Nouvelle législation
Pour les prochaines années, le gouvernement compte renverser cette tendance. En déplacement sur l’île après le passage du cyclone Chido, le président Emmanuel Macron avait promis un « mur de fer » contre l’immigration irrégulière à Mayotte et déclaré que les expulsions allaient atteindre 35 000 par an.
En avril dernier, il avait également annoncé le rachat de nouveaux radars et de nouveaux bateaux intercepteurs afin de faire passer leurs effectifs de huit à treize.
Le président a également annoncé la création d’un « État-major de lutte contre l’immigration » et la « montée en force » du groupe d’action opérationnel (GAO), l’unité de la police nationale à Mayotte spécialisée dans la lutte contre l’immigration clandestine. Il a notamment promis aux élus que ce plan devait obtenir ses effets début 2026.

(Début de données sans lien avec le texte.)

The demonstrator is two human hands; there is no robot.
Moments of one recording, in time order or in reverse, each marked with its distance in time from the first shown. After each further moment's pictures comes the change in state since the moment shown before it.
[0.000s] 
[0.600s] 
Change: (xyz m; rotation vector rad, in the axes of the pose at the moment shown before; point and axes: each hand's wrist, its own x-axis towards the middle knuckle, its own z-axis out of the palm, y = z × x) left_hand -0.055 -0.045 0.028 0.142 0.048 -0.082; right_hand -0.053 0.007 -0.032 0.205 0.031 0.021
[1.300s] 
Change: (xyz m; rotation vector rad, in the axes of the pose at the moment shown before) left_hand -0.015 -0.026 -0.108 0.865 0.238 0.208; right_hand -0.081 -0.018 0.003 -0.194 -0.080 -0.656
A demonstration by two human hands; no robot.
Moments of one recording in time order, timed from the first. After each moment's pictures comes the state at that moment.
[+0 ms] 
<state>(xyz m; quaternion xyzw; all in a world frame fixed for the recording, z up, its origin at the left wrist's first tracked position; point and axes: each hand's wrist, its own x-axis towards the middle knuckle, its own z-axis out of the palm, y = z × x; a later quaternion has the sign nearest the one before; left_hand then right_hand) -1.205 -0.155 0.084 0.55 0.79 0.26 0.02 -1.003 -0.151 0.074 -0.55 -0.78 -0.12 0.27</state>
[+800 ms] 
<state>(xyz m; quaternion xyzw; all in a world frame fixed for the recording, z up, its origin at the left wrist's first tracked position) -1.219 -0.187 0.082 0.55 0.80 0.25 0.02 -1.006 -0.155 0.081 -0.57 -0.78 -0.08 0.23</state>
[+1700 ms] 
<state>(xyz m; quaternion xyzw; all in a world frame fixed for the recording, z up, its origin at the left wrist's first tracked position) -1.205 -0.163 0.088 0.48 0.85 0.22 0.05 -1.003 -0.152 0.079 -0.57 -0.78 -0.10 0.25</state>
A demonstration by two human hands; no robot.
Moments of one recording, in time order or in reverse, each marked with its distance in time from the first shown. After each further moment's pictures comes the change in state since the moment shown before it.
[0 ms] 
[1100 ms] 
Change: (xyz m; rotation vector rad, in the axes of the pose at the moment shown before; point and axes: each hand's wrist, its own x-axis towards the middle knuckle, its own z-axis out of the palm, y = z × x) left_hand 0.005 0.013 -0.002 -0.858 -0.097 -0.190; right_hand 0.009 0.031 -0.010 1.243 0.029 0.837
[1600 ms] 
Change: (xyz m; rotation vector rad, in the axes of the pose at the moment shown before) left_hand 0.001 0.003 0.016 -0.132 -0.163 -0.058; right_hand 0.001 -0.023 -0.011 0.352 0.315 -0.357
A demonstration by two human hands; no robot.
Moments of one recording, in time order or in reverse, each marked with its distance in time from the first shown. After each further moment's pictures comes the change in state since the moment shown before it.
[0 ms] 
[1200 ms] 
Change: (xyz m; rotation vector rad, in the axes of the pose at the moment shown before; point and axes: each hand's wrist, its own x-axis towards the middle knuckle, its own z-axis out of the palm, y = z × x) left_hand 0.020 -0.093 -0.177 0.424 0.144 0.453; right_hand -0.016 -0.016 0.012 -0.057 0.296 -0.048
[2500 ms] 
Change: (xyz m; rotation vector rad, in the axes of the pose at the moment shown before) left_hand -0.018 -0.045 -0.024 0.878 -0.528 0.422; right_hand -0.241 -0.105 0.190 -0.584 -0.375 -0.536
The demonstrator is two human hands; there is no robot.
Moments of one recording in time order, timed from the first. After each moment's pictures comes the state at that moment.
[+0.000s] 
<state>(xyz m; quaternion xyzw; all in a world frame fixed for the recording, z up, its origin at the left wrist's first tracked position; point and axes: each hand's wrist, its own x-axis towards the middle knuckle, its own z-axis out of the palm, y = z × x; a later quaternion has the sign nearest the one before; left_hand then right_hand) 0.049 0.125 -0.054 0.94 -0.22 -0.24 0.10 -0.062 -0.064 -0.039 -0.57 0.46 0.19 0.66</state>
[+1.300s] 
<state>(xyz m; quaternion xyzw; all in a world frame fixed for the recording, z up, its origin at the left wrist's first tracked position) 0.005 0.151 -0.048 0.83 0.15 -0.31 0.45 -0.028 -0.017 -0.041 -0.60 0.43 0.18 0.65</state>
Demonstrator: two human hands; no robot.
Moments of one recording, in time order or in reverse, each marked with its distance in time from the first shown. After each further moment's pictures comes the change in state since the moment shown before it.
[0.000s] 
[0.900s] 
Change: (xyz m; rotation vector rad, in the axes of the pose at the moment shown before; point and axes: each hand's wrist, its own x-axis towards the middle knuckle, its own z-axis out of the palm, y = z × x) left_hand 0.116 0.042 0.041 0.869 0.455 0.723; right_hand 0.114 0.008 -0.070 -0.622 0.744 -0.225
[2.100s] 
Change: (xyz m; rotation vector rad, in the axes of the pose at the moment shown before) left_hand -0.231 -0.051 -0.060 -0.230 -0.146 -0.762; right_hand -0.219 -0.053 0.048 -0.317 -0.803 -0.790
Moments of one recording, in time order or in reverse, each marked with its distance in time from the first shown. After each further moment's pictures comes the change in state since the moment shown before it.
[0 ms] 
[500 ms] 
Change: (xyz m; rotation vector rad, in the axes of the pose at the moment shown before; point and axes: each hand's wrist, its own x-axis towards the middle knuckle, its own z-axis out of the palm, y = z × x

« Il y aura aussi des recrutements de moyens humains » avait promis aux élus le chef de l’État. Pour cela, un texte de loi a été adopté par le Parlement, puis validé par le Conseil constitutionnel le 7 juillet dernier. Il prévoit notamment 52 millions d’euros pour le « renforcement des capacités de détection, de reconnaissance et d’interception par voies maritime et aérienne ».
Et cette loi instaure également un durcissement de la politique migratoire française à Mayotte, déjà un territoire d’exception en termes de législation. Elle prévoit le durcissement de l’accès à un titre de séjour, la possibilité de retirer le titre de séjour du parent d’un enfant considéré comme menaçant l’ordre public, la centralisation des reconnaissances de paternité à Mamoudzou pour lutter contre les reconnaissances frauduleuses, ou encore la possibilité de placer dans une zone de rétention des mineurs accompagnant un majeur qui fait l’objet d’une mesure d’éloignement.
La loi crée par ailleurs une nouvelle législation dans la lutte contre l’habitat informel – la plupart du temps constitué de tôles. Elle acte qu’un tel habitat n’est pas considéré comme un logement « normal », condition nécessaire pour bénéficier du droit au regroupement familial. Ainsi, en cas d’évacuation forcée d’un tel habitat informel, l’État a dorénavant la possibilité de déroger pendant dix ans à l’obligation d’une offre de relogement ou d’hébergement d’urgence, si l’administration prouve qu’elle ne peut matériellement pas le faire en raison du passage du cyclone Chido en décembre 2024. Selon le bilan de la préfecture, 12 opérations de démantèlement d’habitats informels ont été menées à Mayotte et plus de 800 habitats informels ont été détruits.